Designers Corner with Prof. Mike Smith
Part 1
Part 2
Freezing a design and feature creep
About three weeks into designing the prototype (counting the first point
we started work on the schematic as the beginning of design) we decided to freeze our
design. At the last moment, we debated the idea of adding a USB connection or other
debugging methods, but decided against it. Many times before (and it was to happen again)
I have discovered that mistakes get made when you add features at the last minute (feature
creep).
We played it safe by adding lots of standard 0.1-inch square
header pins around the FPGA wired to the majority of the FPGA I/O pins.

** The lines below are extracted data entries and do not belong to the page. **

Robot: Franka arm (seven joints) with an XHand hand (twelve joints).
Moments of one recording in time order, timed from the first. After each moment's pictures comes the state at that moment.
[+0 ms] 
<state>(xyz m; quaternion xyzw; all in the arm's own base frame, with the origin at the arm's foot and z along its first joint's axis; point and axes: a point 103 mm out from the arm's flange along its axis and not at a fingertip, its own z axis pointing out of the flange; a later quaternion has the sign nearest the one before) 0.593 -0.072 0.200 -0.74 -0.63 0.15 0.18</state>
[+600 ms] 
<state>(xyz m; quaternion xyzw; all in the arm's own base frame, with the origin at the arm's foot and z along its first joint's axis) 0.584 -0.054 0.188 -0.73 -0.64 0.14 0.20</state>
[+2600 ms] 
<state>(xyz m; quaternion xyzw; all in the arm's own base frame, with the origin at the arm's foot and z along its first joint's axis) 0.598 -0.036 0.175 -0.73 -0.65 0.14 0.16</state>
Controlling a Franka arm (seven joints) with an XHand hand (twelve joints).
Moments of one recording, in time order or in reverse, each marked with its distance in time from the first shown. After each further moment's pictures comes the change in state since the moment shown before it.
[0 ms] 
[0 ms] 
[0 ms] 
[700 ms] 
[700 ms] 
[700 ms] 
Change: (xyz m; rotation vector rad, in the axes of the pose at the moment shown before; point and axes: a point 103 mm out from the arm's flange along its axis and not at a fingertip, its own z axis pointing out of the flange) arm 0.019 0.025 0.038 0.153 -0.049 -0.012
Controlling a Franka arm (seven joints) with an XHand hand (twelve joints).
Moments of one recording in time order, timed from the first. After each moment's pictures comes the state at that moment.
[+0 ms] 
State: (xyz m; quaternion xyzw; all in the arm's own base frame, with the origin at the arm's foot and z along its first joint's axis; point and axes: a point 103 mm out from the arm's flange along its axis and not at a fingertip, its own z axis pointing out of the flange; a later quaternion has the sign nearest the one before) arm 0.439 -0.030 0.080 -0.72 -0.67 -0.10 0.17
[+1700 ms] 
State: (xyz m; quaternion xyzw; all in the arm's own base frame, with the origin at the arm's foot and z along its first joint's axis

These header pins
would allow us to make jumper connections if needed (and we did need and use these). Both
Hamish and I have learned from experience the tremendous power that programmable logic
gives you in being able to make a few external changes along with internal logic changes
in a CPLD or FPGA. This ability to make logic and design changes rapidly proved very
useful in our system.
We used a play area, a 3- by 4-inch area of a breadboard-like
array of 0.1-inch spaced through-holes, which we could use to add any other chips and
devices we might need (either to fix bugs or add functions). Such extra prototyping areas
seem like a good idea, but in practice they rarely seem to get used. The addition of
header pins around the FPGA is much more useful.
We socketed the FPGA (largely because we wished to be able to change
between a variety of FPGA parts with the same footprint in the Xilinx Virtex family). We
did not worry too much about cost of the board at this point. The zero insertion force
sockets for large (we were using a 240-pin quad flatpack package) chips are expensive
(several hundred dollars each), but there happened to be a few of these sockets left over
from a previous project.
We decided not to socket the CPLD, RAM, or PHY chips. Several times when
we were debugging our system we suspected a problem was due to a failure, defect, or other
problem with one of these chips. Often we would swap out the FPGA just to see if that was
causing a problem. Many times we were caught wishing that we had socketed all the chips.
However, my experience in debugging prototype boards that use production (not
preproduction) chips is that chips are almost never the cause of problems. Well over 95%
of the time it is a design failure, not a chip failure.